Syrian President Bashar al-Assad’s brutal campaign to suppress the Sunni opposition employs a tactic that improves upon his other weapons’ lethality —targeting those who treat the sick and injured. While his campaign against healthcare infrastructure in opposition-held territory has been ongoing since 2011, it has become increasingly destructive in recent years because of the duration of the campaign and the implementation of new methods and techniques. The Assad regime’s attempts to undermine the opposition by launching over 200 attacks on medical facilities and personnel have had devastating consequences for the Syrian people. While Obama’s threat of a “red-line” for the use of chemical weapons is commendable, Assad seems to have found a loophole in U.S. policy by spreading death and disease through the use of conventional weapons.
In the first two year of the conflict in Syria (2011-12), according to a recent report by Physicians for Human Rights, government forces generally used light arms such as mortars and handheld weapons to inflict damage on the healthcare infrastructure. Over this two year period, 274 medical personnel were killed by Assad’s forces. In the past two years (2013-14), however, Assad’s forces began to increasingly use aerial bombardment, including barrel bomb attacks on hospitals, as a means to degrade medical facilities and kill health care workers—resulting in the deaths of at least 312 medical personnel. The regime’s disregard for human life in these types of attacks is blatantly obvious as barrel bombs are essentially oil drums filled with explosives and scrap metal dropped from helicopters to cause extreme and indiscriminate destruction.
The effects of this campaign undermine the health and security of the Syrian people on a number of levels. The immediate results of Assad’s assault on the healthcare system of opposition-held regions is that his forces have killed around 600 medical professionals and over 75% of medical professionals have been forced to flee from major urban centers. Syria now has a total of 15,000 doctors, or about half of its 2010 level. A February 2015 report from the Bloomberg School of Public Health of Johns Hopkins University reports that “only 13 surgeons and a total of about 30 doctors serve 300,000 people in Aleppo.” To give some perspective, Aleppo’s doctor to population ratio of 1:6,977 is about one-tenth of Syrian national average from 2010 and is well below the 2012 statistics for India and Myanmar.

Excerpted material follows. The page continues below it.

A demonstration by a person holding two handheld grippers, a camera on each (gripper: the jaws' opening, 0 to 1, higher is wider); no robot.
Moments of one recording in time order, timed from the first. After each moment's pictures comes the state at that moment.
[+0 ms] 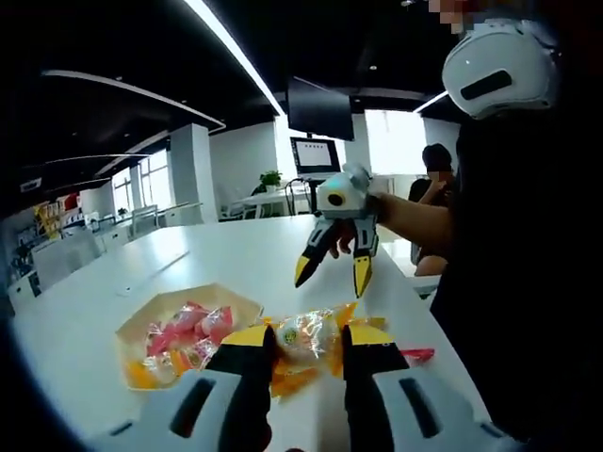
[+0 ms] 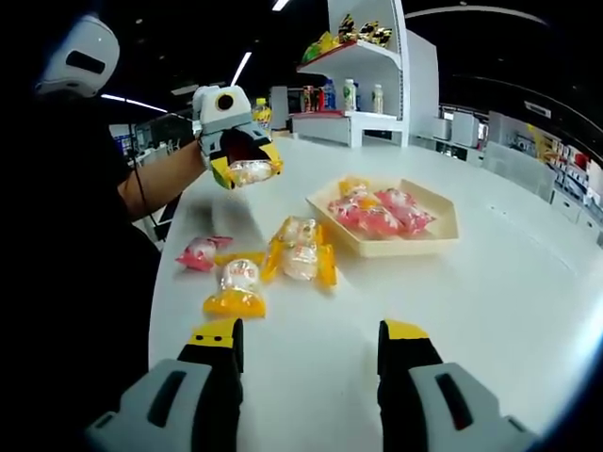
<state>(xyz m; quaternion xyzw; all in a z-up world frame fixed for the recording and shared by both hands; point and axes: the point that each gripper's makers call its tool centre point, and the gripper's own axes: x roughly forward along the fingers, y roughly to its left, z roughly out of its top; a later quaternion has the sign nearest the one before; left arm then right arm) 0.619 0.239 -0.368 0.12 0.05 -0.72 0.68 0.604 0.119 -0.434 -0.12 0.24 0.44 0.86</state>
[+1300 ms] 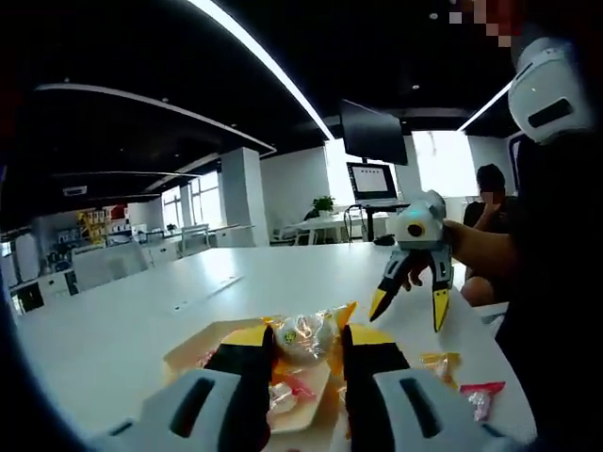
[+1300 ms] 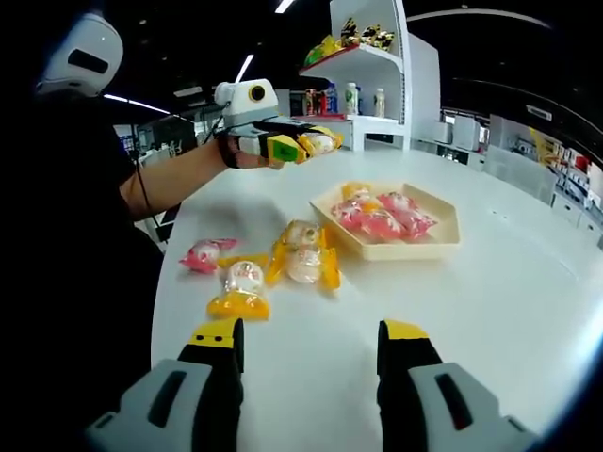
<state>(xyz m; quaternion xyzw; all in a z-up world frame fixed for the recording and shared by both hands) 0.683 0.215 -0.340 0.07 0.00 -0.63 0.77 0.600 0.122 -0.432 -0.11 0.23 0.44 0.86</state>
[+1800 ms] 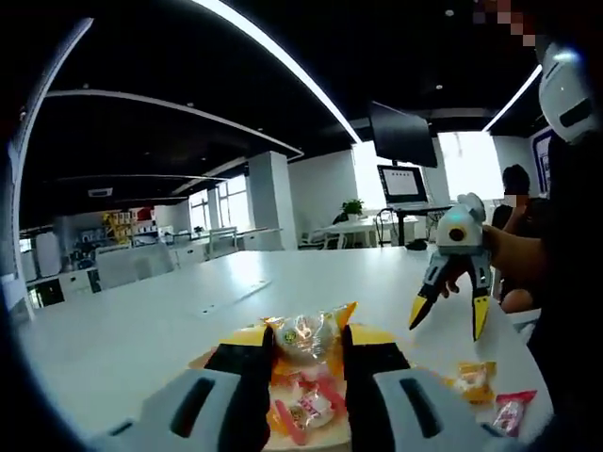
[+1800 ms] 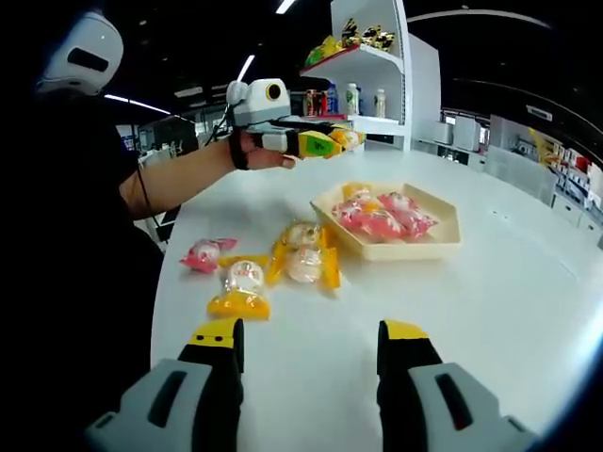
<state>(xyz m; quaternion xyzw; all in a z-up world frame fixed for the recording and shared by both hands) 0.720 0.211 -0.332 0.06 -0.01 -0.58 0.81 0.600 0.120 -0.433 -0.11 0.23 0.44 0.86</state>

In addition to bombing many of the hospitals and clinics to kill doctors, these attacks also destroy important equipment such as CT scanners, intensive care units, and ultrasound machines. Even though many medical treatment centers have moved to improvised or covert field hospitals, they have not entirely managed to evade government assaults. Also, ambulances are “deliberately and routinely targeted” to limit access to medical treatment. Yet, because ambulances are often subject to assaults at night, when they are most visible due to their headlights, ambulance drivers are faced with the dilemma of either driving into ambushes or turning off their headlights and driving with severely impaired vision. Furthermore, physicians from Aleppo have described a two-stage attack plan in which government forces drop a barrel bomb and then wait for the first responders to come treat the wounded before dropping another, causing even more carnage.
The lack of basic resources, including electricity and anesthesia, has also had deadly or painful consequences for Syrians living in opposition-held territory. There are reports of newborn babies dying in incubators due to power cuts and the limbs of wounded patients being amputated because the medical staff was inadequately supplied to otherwise treat the injuries. Some reports even recorded patients opting to be knocked out with a metal bar rather than face painful procedures without anesthesia.

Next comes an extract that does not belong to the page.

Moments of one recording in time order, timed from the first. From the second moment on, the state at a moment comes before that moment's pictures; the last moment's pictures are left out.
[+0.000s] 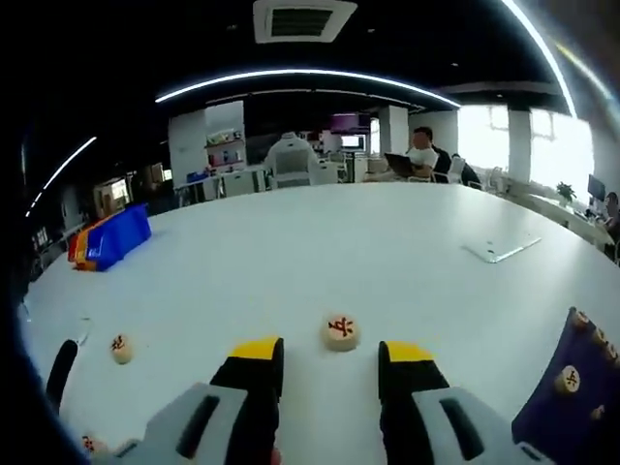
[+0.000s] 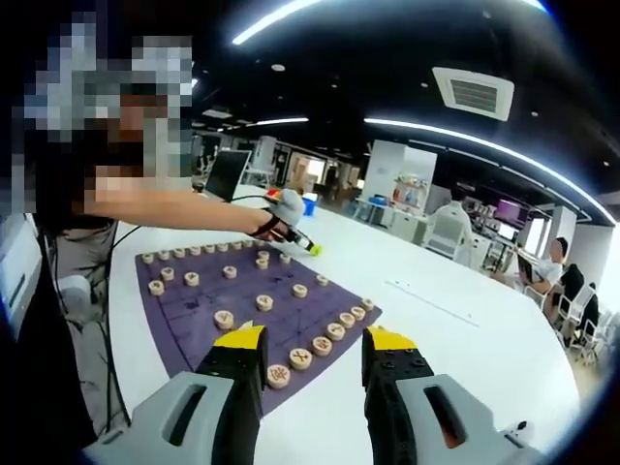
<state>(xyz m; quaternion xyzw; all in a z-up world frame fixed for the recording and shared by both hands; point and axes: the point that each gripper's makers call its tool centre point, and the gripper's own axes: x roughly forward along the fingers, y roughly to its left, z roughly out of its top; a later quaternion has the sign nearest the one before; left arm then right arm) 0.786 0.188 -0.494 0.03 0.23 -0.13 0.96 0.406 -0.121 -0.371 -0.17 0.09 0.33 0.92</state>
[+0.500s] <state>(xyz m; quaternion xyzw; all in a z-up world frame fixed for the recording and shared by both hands) 0.782 0.172 -0.479 0.04 0.22 -0.14 0.96 0.407 -0.121 -0.373 -0.17 0.09 0.33 0.92</state>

Yet, according to the Bloomberg School’s report, despite the extreme scarcity of critical supplies, it is actually the lack of trained medical personnel that poses the “biggest challenge to healthcare provision in opposition-controlled areas.” Zaher Sahloul, president of the Syrian American Medical Society, explained that “although clandestine shipments of vaccines and medicines are being pushed through, the amount of skilled medical workers and nurses is minimal, so lots of medicines are being stockpiled without being used.”

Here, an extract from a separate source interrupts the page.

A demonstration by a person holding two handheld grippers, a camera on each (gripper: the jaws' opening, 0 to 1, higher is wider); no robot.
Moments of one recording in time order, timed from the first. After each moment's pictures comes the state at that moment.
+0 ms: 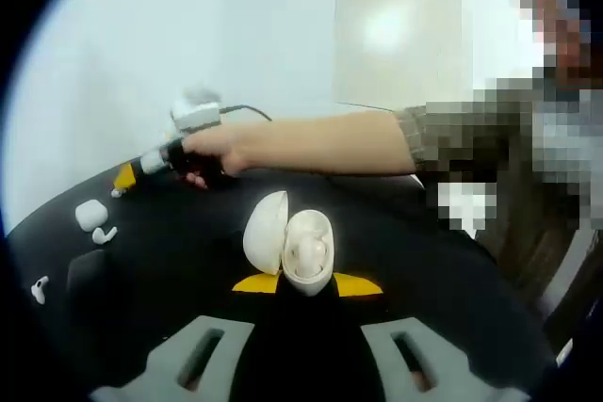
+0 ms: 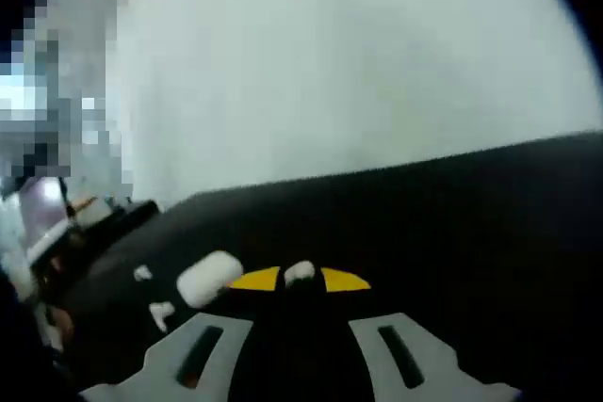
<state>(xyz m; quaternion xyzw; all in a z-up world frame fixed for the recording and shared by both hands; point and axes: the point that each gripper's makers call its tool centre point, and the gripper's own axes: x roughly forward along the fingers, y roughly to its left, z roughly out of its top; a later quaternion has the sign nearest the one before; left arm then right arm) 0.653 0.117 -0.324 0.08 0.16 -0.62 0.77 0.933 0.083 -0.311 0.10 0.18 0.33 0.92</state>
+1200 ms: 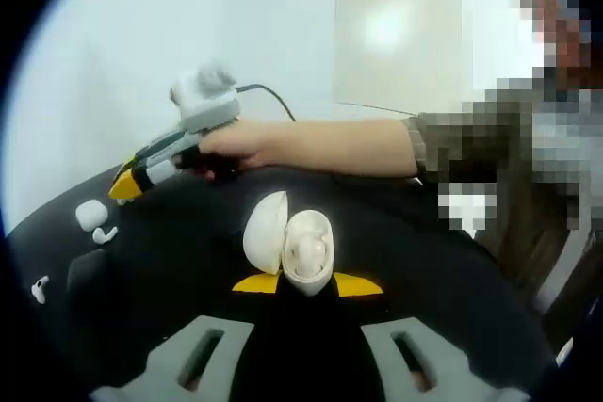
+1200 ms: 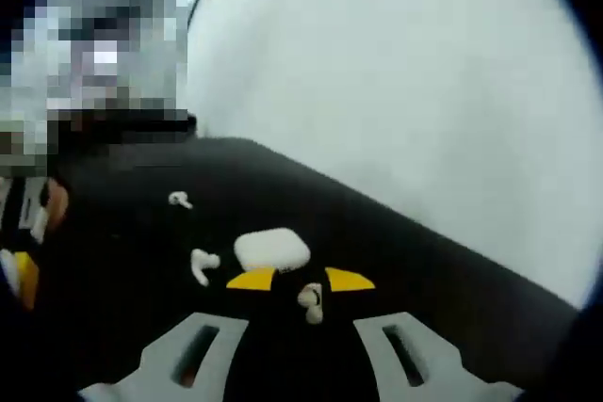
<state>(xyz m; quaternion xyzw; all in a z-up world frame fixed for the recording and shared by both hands) 0.650 0.119 -0.326 0.08 0.16 -0.62 0.77 0.896 0.117 -0.300 -0.17 0.10 0.41 0.89</state>
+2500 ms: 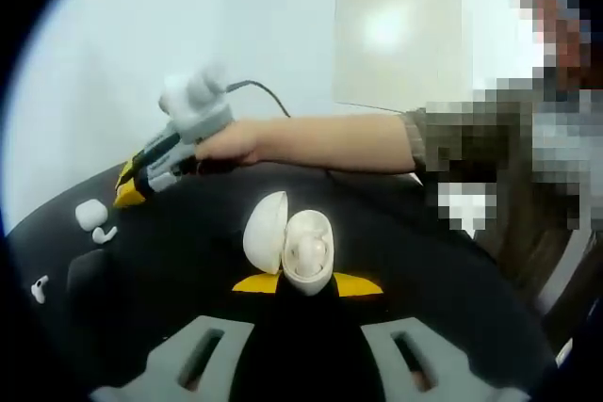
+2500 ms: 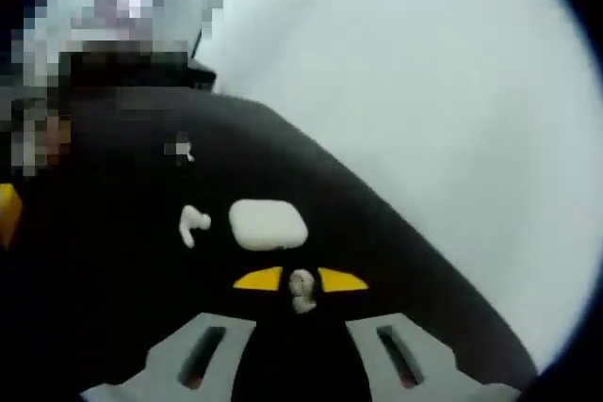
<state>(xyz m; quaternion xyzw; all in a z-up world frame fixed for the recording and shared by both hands) 0.650 0.118 -0.326 0.08 0.16 -0.62 0.77 0.894 0.110 -0.310 -0.30 0.08 0.42 0.85</state>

Disease is also a growing concern as vaccination rates have dropped from 90 to 52 percent. Polio has reappeared as of 2013-14, after many years in which Syria was polio-free; over 10,000 instances of the measles have been reported in Syria and Turkey; and hepatitis A, B, C, and D have become more prevalent. Non-communicable diseases (NCDs) have also become more deadly in the wake of the Syrian civil war—doctors estimate that such ailments have often gone untreated and caused the deaths of over 300,000 Syrians. According to Fouad Mohammad Fouad, of the Department of Epidemiology and Population Health at the American University of Beirut, NCDs “have generally been neglected due to a lack of system resources and access to medications as well as people being unable to afford them.”
In addition to the raging civil war that has claimed over 200,000 lives, about one-fifth of whom were civilian, Assad’s deplorable campaign to destroy the healthcare infrastructure in opposition-held regions of Syria have contributed to the reduction of the average life expectancy in Syria by two decades over the course of a few years (2010: 75.9; 2014: 55.7). He has found a small segment of society that is critical for the survival of the masses and he has targeted that element as a means to spread death, disease, and hopelessness among those living under the Syrian opposition.